Single-serving sacrifice

“You drink too much coffee and beer!” shouted my princess at me the day before Ash Wednesday. “Yeah!” seconded my second child. We were discussing what to give up for Lent, and how for the sacrifice to mean anything, it had to be worth something to us.
She was right, in a way. If the kids noticed, whatever it was was probably was a bit much. Not that anything I do escapes notice, especially when the recycling bin fills up. So I tried to use the moment.
Great, I thought, a chance to set an example as both a dad and a Catholic. The opportunity to lead on something simple and make a statement about discipline and faith. And I could reduce the strain on my belt at the same time.
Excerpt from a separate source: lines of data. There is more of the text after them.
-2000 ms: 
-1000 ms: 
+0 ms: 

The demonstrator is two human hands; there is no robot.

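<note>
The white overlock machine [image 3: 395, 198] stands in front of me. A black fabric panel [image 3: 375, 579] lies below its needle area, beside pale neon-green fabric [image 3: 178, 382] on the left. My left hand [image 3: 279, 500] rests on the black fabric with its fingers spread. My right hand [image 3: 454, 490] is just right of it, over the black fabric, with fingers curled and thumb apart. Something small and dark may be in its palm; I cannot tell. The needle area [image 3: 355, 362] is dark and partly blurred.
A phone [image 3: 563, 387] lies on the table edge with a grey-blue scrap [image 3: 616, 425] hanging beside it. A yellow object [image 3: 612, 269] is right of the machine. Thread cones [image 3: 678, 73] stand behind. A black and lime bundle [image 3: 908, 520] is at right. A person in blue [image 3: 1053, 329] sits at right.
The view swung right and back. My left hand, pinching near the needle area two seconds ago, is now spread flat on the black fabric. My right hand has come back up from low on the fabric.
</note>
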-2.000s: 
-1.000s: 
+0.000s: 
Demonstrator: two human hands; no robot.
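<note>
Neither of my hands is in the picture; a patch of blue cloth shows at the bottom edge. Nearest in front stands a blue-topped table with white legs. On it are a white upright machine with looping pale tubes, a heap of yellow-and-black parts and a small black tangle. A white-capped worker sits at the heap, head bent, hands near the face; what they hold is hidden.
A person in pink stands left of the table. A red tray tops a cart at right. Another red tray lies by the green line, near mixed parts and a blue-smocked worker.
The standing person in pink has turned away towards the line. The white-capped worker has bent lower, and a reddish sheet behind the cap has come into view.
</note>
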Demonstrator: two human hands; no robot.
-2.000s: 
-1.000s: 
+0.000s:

Everyone would win!
So I gave up coffee. Cold turkey.
The first couple of days were the worst. I had to really kick myself out of the first-thing-in-the-morning habit, something the sleek, shiny single-cup machine we bought was specifically intended to make easier. I think the thing guessed what I was up to. Every morning for the last six weeks it just sat there and taunted me, like a cyclopish robot from a stupid ’50s sci-fi movie suckering the dopey earthling into believing he came in peace.

madcoffee

And of course, the things that I asked be given up in return were conveniently forgotten. Or, as I was often told when I caught someone, I just remembered it wrong — it was the OTHER thing they were giving up, not THIS thing they had NOW… And so it’s gone. But I don’t really blame them. It is a confusing season, with a lot of pressure. Most kids are probably encouraged to give up junk food and candy, but since Lent ends right before the holiday that’s basically candy runner-up to Halloween, I can see knuckling under the pressure. And everyone sells Easter candy. It’s just not fair!
Really, I think they just like to snow me.
With my own sacrifice, I was able to console myself (knowing it temporary) with tea, something I learned to appreciate a couple of years ago during a trip to Ireland, in places like here and here.
But I was so interested in setting a good example that I overlooked an important point. It wasn’t just about the spiritual meaning of it, or my own silly laments — I am hardly so dim as to seriously justify the bump in my morning routine as proof of understanding the sacrifice of Jesus — but about the missed opportunity.
My attempt at parental leadership needed stronger purpose. I should not only have made the kids sacrifice something, but reinforced the point by giving them the proper support and guidance throughout the season. Without teaching them about discipline, I just set the whole thing up for failure and wasted everyone’s time.
I also learned that I have to go find an open coffee shop this morning. In focusing so hard on my own discipline, I failed to notice that we ran out of servings for the coffee machine. I can hear the creepy robot laughing at me now.